In [1]:
import numpy as np
import pandas as pd
import collections

In [2]:
data = pd.read_csv('linear_train.txt', header=None)

В качестве признаков возьмём последоватьельности букв в слове

In [7]:
def build_chargrams(word, gram_range):
    grams = []
    for l in range(gram_range[0], gram_range[1]):
        for i in range(len(word)-l+1):
            grams.append(word[i:i+l])
    return grams

In [8]:
grams = [build_chargrams(word.decode('utf-8'), (1, 3)) for word in data[0].values + '$']

In [9]:
all_grams = []
for i in range(len(grams)):
    all_grams += grams[i]

In [10]:
vocab_size = 1000

In [11]:
def build_dataset(words, n_words):
    """Process raw inputs into a dataset."""
    count = [['UNK', -1]]
    count.extend(collections.Counter(words).most_common(n_words - 1))
    dictionary = dict()
    for word, _ in count:
        dictionary[word] = len(dictionary)
    data = list()
    unk_count = 0
    for word in words:
        if word in dictionary:
            index = dictionary[word]
        else:
            index = 0  # dictionary['UNK']
        unk_count += 1
        data.append(index)
    count[0][1] = unk_count
    reversed_dictionary = dict(zip(dictionary.values(), dictionary.keys()))
    return data, count, dictionary, reversed_dictionary

In [12]:
dataset, count, dictionary, reverse_dictionary = build_dataset(all_grams, vocab_size)

In [13]:
def word2gramvec(gram, dictionary):
    vec_length = len(dictionary.keys())
    vec = np.zeros(vec_length)
    for lex in gram:
        if lex in dictionary.keys():
            vec[dictionary[lex]]+=1
        else:
            vec[dictionary['UNK']]+=1
    return vec

In [18]:
dataset = np.array([word2gramvec(gram, dictionary) for gram in grams])

In [19]:
upper = [1 if val.decode('utf-8')[0].isupper() else -1 for val in data[0].values]

In [20]:
X = np.hstack((dataset, np.reshape(upper, (len(dataset), 1))))
y = data[1]

In [21]:
from sklearn.cross_validation import cross_val_score

from sklearn.linear_model import LogisticRegression
from sklearn.metrics import roc_auc_score

clf = LogisticRegression(C=0.2)
cross_val_score(clf, X, y, scoring='roc_auc', cv=6, n_jobs=-1)
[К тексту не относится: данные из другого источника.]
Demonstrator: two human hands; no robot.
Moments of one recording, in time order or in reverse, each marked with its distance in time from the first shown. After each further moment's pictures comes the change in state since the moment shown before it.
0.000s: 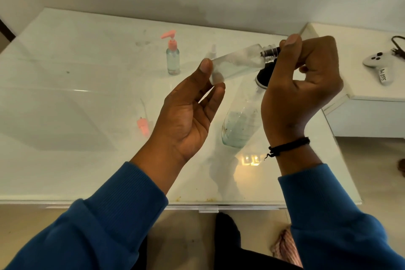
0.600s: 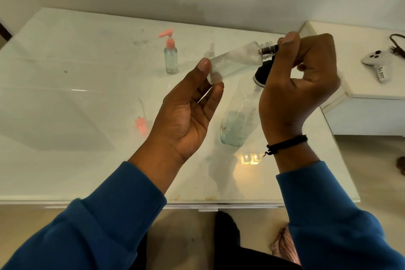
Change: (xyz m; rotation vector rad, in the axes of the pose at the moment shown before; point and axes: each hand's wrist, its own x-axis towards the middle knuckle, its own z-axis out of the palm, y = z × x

array([ 0.8039781 ,  0.65020047,  0.61742965,  0.67796756,  0.78553644,
        0.84539512])

In [16]:
cross_val_score(clf, X, y, scoring='roc_auc', cv=6, n_jobs=-1)

array([ 0.82687295,  0.69422441,  0.66193649,  0.71204365,  0.80348999,
        0.85914938])

Linear Model

In [17]:
clf.fit(X, y)

LogisticRegression(C=0.5, class_weight=None, dual=False, fit_intercept=True,
          intercept_scaling=1, max_iter=100, multi_class='ovr', n_jobs=1,
          penalty='l2', random_state=None, solver='liblinear', tol=0.0001,
          verbose=0, warm_start=False)

In [25]:
def process_test_set():
    test_data = pd.read_csv('linear_test.txt', header=None)
    grams = [build_chargrams(word.decode('utf-8'), (1, 4)) for word in test_data[0].values + '$']
    dataset = np.array([word2gramvec(gram, dictionary) for gram in grams])
    print(grams)
    dataset = np.hstack((dataset,
                         np.reshape([1 if word.decode('utf-8')[0].isupper() else -1 for word in test_data[0].values], 
                                    (len(test_data), 1))))
    return dataset

In [19]:
X_test_set = process_test_set()

IOPub data rate exceeded.
The notebook server will temporarily stop sending output
to the client in order to avoid crashing it.
To change this limit, set the config variable
`--NotebookApp.iopub_data_rate_limit`.


In [None]:
del X_train

In [None]:
del X_test

In [30]:
from sklearn.linear_model import LogisticRegression
from sklearn.metrics import roc_auc_score

clf = LogisticRegression(C=0.5)
clf.fit(X, y)

LogisticRegression(C=0.5, class_weight=None, dual=False, fit_intercept=True,
          intercept_scaling=1, max_iter=100, multi_class='ovr', n_jobs=1,
          penalty='l2', random_state=None, solver='liblinear', tol=0.0001,
          verbose=0, warm_start=False)

In [32]:
del data

In [33]:
del X
del y

In [20]:
y_pred = clf.predict_proba(X_test_set)[:, 1]

In [36]:
with open("resul1.txt", "w") as f:
    f.write("Id,Answer\n")
    for i in range(len(y_pred)):
        f.write('{},{}\n'.format(i, str(float(y_pred[i]))))